Confusion at the clinics
The legal battles are still playing out but they’re already having immediate impacts on clinics said Stephanie Loraine Piñeiro the executive director of the Access Florida Network.
“People are confused. People are unsure whether abortion is still legal or not. And that's on purpose,” Piñeiro said. "They want folks to be discouraged from getting abortions, they want folks to be ashamed of getting abortions, they want folks to be so confused that they don't bother, but they remain pregnant against their will. And that's not health care."
Access Florida clinics are receiving dozens of calls from people unclear about what is legal, Piñeiro said. Clinic employees said the confusion is tying up clinic resources and causing some women to not come in at all.
“It is also an opportunity for people to experience abortion stigma, receiving abortion misinformation, and seeing things that are false about abortion being unsafe,” Piñeiro said.
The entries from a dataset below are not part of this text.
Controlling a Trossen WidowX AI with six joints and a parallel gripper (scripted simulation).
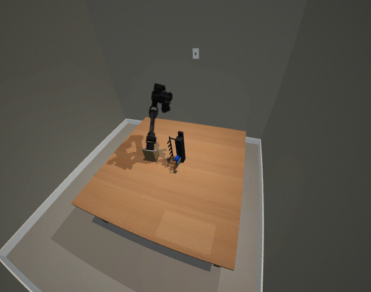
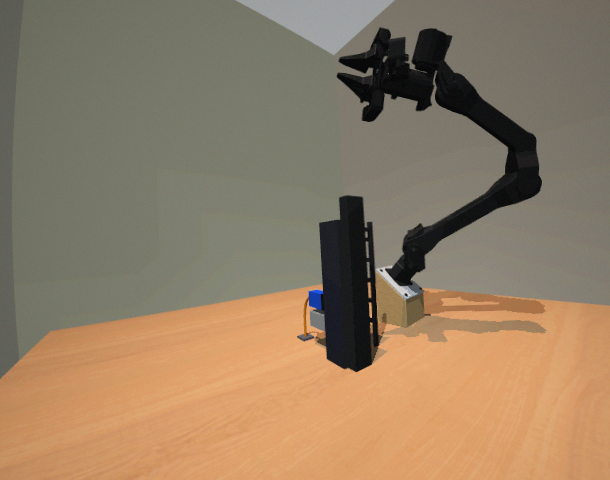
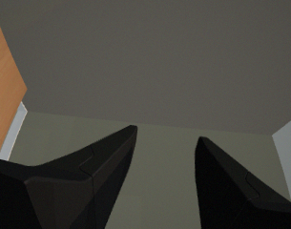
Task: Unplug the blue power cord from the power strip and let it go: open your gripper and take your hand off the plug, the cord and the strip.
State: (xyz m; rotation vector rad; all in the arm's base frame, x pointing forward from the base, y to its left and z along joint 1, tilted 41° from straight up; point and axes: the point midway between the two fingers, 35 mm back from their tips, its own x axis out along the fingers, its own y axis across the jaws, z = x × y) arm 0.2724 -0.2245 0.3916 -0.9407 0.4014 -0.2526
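The blue plug is 490 mm below my gripper tip, 60 mm to the right of it and 30 mm ahead of it.
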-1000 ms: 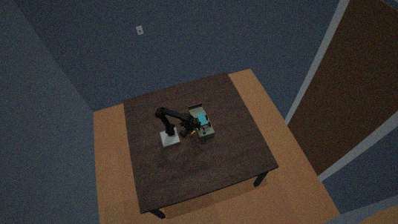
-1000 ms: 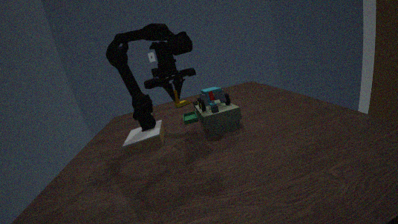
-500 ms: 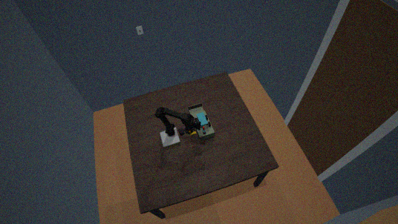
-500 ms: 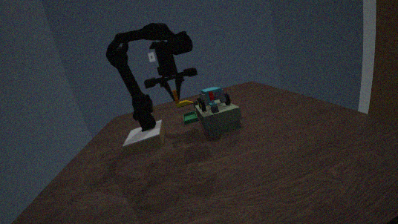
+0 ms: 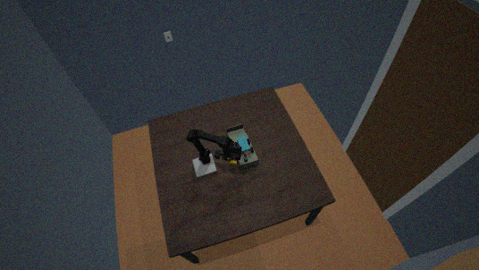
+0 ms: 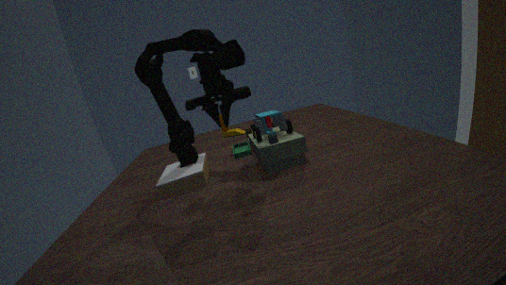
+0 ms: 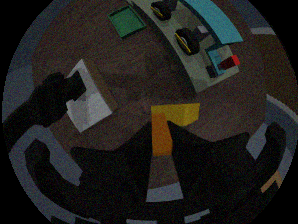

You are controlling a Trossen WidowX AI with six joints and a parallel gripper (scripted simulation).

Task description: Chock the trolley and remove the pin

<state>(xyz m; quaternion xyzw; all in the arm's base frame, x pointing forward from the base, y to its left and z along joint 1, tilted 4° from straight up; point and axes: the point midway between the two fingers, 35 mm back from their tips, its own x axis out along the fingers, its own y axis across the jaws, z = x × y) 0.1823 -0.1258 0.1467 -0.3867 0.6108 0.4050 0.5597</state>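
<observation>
The yellow chock lies 2 cm ahead of my gripper tip, 1 cm to the right of it and 1 cm below it. From my gripper tip the other things lie so: grey-green ramp block 15 cm ahead, 13 cm to the left, 13 cm below; trolley 15 cm ahead, 13 cm to the left, 6 cm below; red-headed stop pin 13 cm ahead, 2 cm to the left, 4 cm below.
</observation>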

Piñeiro is worried that the changing landscape of abortions will continuously diminish the amount of patients clinics will be able to see. Recently, she spoke with a clinic about the number of patients it receives on its busiest day: Saturday.
"They saw 24 clients that day. And if the six-week abortion ban had been in effect, they would only have been able to see one client that day," Piñeiro said.
Florida’s legal landscape continues to shake with changes and the dust of which will not settle until two different judicial decisions are reached.